GOAL OF THE EXERCISE: Reproduce the whole listing, keeping every character the same.
········
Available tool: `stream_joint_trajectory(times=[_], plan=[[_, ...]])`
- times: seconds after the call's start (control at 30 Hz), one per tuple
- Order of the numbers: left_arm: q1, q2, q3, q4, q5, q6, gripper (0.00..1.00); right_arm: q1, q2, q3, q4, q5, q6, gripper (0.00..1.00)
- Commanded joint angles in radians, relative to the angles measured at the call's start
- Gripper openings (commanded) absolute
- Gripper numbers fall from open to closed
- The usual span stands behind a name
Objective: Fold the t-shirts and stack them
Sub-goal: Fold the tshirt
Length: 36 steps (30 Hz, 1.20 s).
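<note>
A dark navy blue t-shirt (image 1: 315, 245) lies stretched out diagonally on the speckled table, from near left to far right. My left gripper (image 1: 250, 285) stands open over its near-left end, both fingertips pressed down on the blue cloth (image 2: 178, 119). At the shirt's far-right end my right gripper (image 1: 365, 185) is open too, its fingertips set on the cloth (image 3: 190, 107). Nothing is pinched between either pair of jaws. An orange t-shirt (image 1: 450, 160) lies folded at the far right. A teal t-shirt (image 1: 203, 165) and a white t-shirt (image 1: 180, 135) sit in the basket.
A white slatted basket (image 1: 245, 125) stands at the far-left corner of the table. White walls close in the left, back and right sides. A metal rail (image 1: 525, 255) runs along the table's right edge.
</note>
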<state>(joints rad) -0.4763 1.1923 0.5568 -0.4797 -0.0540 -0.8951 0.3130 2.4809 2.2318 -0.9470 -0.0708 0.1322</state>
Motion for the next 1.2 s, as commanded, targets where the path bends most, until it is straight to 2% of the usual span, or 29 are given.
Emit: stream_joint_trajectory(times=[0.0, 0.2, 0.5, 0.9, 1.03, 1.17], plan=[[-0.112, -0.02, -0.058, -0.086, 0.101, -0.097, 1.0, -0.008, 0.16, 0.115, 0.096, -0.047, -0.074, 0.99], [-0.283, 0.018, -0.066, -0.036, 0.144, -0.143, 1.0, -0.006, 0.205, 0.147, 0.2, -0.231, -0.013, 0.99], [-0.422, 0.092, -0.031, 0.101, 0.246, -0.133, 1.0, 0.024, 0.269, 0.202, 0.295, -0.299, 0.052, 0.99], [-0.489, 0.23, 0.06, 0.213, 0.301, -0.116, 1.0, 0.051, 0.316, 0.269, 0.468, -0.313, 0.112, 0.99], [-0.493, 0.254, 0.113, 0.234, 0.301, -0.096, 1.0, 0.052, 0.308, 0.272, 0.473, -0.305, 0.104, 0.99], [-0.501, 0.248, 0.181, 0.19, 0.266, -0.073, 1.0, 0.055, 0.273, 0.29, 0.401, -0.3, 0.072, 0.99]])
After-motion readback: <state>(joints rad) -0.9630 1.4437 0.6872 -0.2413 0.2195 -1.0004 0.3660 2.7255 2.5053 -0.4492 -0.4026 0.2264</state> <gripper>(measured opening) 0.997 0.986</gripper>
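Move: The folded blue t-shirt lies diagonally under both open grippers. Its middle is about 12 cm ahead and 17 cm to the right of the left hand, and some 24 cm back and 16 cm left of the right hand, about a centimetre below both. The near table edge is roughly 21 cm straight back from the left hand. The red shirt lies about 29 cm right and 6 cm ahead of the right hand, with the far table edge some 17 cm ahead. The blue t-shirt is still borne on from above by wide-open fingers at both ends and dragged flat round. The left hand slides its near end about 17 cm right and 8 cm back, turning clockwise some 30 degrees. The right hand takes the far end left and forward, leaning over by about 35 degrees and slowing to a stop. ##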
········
RESPONSE TO THE TASK:
Available tool: `stream_joint_trajectory(times=[_], plan=[[_, ...]])`
- times: seconds after the call's start (control at 30 Hz), one per tuple
- Order of the numbers: left_arm: q1, q2, q3, q4, q5, q6, gripper (0.00..1.00); right_arm: q1, q2, q3, q4, q5, q6, gripper (0.00..1.00)
- Commanded joint angles in radians, relative to the angles measured at the call's start
- Gripper openings (commanded) absolute
- Gripper numbers fall from open to closed
- The usual span stands behind a name
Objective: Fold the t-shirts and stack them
Sub-goal: Fold the tshirt
Length: 36 steps (30 Hz, 1.20 s).
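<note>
A dark navy blue t-shirt (image 1: 315, 245) lies stretched out diagonally on the speckled table, from near left to far right. My left gripper (image 1: 250, 285) stands open over its near-left end, both fingertips pressed down on the blue cloth (image 2: 178, 119). At the shirt's far-right end my right gripper (image 1: 365, 185) is open too, its fingertips set on the cloth (image 3: 190, 107). Nothing is pinched between either pair of jaws. An orange t-shirt (image 1: 450, 160) lies folded at the far right. A teal t-shirt (image 1: 203, 165) and a white t-shirt (image 1: 180, 135) sit in the basket.
A white slatted basket (image 1: 245, 125) stands at the far-left corner of the table. White walls close in the left, back and right sides. A metal rail (image 1: 525, 255) runs along the table's right edge.
</note>
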<state>(joints rad) -0.4763 1.1923 0.5568 -0.4797 -0.0540 -0.8951 0.3130 2.4809 2.2318 -0.9470 -0.0708 0.1322</state>
Motion for the next 1.2 s, as commanded, targets where the path bends most, until it is straight to 2% of the usual span, or 29 are given.
Emit: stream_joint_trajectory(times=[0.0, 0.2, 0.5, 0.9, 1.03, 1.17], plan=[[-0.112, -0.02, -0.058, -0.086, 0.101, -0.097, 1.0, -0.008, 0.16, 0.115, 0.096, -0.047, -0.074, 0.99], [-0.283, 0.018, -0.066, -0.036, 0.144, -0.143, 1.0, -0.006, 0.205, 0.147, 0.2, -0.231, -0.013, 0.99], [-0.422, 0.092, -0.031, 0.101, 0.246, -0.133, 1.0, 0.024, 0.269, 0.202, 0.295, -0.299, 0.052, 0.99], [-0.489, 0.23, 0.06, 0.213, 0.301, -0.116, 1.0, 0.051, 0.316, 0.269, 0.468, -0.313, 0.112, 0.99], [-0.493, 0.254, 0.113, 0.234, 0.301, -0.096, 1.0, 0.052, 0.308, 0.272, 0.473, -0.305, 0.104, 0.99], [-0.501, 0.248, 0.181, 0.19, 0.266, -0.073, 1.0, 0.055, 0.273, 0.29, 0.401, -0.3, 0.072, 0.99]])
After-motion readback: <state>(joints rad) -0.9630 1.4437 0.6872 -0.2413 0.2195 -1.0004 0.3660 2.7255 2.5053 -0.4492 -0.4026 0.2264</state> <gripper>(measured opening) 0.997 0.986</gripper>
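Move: The folded blue t-shirt lies diagonally under both open grippers. Its middle is about 12 cm ahead and 17 cm to the right of the left hand, and some 24 cm back and 16 cm left of the right hand, about a centimetre below both. The near table edge is roughly 21 cm straight back from the left hand. The red shirt lies about 29 cm right and 6 cm ahead of the right hand, with the far table edge some 17 cm ahead. The blue t-shirt is still borne on from above by wide-open fingers at both ends and dragged flat round. The left hand slides its near end about 17 cm right and 8 cm back, turning clockwise some 30 degrees. The right hand takes the far end left and forward, leaning over by about 35 degrees and slowing to a stop. ##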

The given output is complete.